Finding dead code in large python project

Brian Postow picture Brian Postow · Mar 1, 2012 · Viewed 20.9k times · Source

I've seen How can you find unused functions in Python code? but that's really old, and doesn't really answer my question.

I have a large python project with multiple libraries that are shared by multiple entry point scripts. This project has been accreting for many years with many authors, so there's a whole lot of dead code. You know the drill.

I know that finding all dead code is un-decidable. All I need is a tool that will find all functions that are not called anywhere. We're not doing anything fancy with calling functions based on the string of the function name, so I'm not worried about anything pathological...

I just installed pylint, but it appears to be file based, and not paying much attention to interfile dependencies, or even function dependencies.

Clearly, I could grep for def in all of the files, get all of the function names from that, and do a grep for each of those function names. I'm just hoping that there's something a little smarter than that out there already.
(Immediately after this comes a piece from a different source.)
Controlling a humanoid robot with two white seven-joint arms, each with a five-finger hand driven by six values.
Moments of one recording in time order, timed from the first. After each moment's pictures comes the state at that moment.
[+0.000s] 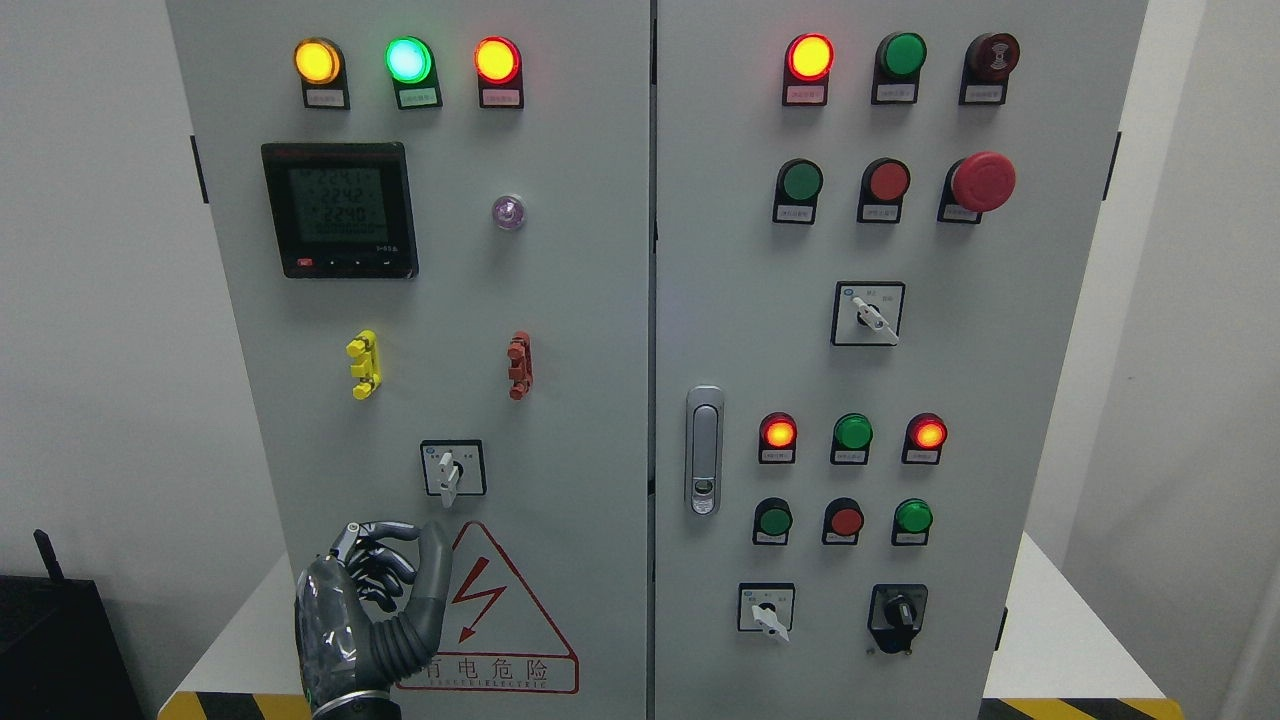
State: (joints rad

ETA: Please note that I don't expect or want something perfect. I know my halting-problem-proof just as well anyone (No really I taught theory of computation I know when I'm looking at something that is recursively enumerable). Any thing that tries to approximate it by actually running the code is going to take way too long. I just want something that syntactically goes through the code and says "This function is definitely used. This function MIGHT be used, and this function is definitely NOT used, no one else even seems to know it exists!" And the first two categories aren't important.

Answer

Keith Gaughan picture Keith Gaughan · Aug 14, 2013

You might want to try out vulture. It can't catch everything due to Python's dynamic nature, but it catches quite a bit without needing a full test suite like coverage.py and others need to work.